**TASK PROMPT**
Return all of the material that follows, keeping each line exactly as it is.

**DATASET EXTRACT**
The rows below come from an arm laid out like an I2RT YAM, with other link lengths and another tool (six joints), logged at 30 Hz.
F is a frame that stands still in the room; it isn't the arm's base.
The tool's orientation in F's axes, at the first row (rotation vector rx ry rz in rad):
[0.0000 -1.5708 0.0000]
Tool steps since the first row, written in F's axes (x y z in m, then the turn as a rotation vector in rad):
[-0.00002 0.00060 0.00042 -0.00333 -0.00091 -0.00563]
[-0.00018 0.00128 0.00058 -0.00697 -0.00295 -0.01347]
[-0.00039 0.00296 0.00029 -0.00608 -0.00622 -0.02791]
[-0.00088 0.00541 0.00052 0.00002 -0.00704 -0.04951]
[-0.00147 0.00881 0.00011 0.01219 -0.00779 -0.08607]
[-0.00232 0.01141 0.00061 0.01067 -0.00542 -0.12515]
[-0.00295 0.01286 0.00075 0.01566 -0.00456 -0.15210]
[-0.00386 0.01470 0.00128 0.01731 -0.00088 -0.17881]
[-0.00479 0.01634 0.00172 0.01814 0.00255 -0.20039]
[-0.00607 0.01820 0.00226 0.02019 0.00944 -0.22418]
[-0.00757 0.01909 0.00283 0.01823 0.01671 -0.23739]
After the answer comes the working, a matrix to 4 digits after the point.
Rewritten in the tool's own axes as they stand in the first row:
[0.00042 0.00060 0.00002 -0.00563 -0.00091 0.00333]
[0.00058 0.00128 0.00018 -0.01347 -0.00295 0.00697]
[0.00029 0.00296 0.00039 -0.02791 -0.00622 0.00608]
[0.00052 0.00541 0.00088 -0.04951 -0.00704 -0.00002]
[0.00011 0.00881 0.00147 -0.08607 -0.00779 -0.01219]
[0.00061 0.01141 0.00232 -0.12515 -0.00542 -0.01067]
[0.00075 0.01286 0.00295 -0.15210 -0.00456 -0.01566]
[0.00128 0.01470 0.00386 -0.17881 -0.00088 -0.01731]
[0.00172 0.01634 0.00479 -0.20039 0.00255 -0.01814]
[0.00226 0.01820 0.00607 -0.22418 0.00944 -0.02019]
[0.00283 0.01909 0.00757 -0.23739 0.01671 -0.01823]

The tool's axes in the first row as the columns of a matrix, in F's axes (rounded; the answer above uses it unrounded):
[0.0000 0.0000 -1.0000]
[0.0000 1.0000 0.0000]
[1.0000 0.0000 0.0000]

**WRITTEN ANSWER**
The rows below come from an arm laid out like an I2RT YAM, with other link lengths and another tool (six joints), logged at 30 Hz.
F is a frame that stands still in the room; it isn't the arm's base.
The tool's orientation in F's axes, at the first row (rotation vector rx ry rz in rad):
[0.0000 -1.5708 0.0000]
Tool steps since the first row, written in F's axes (x y z in m, then the turn as a rotation vector in rad):
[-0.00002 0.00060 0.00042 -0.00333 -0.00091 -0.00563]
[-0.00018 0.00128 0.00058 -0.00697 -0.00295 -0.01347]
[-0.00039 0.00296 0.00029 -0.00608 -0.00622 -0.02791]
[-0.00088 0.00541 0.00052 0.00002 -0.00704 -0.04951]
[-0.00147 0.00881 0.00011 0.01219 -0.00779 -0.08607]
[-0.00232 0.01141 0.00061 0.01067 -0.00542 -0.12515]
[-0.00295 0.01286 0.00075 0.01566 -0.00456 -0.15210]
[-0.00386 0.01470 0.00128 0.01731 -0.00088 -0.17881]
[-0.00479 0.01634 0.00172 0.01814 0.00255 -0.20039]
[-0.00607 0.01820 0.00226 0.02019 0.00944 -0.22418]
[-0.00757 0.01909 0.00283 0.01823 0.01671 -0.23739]
After the answer comes the working, a matrix to 4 digits after the point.
Rewritten in the tool's own axes as they stand in the first row:
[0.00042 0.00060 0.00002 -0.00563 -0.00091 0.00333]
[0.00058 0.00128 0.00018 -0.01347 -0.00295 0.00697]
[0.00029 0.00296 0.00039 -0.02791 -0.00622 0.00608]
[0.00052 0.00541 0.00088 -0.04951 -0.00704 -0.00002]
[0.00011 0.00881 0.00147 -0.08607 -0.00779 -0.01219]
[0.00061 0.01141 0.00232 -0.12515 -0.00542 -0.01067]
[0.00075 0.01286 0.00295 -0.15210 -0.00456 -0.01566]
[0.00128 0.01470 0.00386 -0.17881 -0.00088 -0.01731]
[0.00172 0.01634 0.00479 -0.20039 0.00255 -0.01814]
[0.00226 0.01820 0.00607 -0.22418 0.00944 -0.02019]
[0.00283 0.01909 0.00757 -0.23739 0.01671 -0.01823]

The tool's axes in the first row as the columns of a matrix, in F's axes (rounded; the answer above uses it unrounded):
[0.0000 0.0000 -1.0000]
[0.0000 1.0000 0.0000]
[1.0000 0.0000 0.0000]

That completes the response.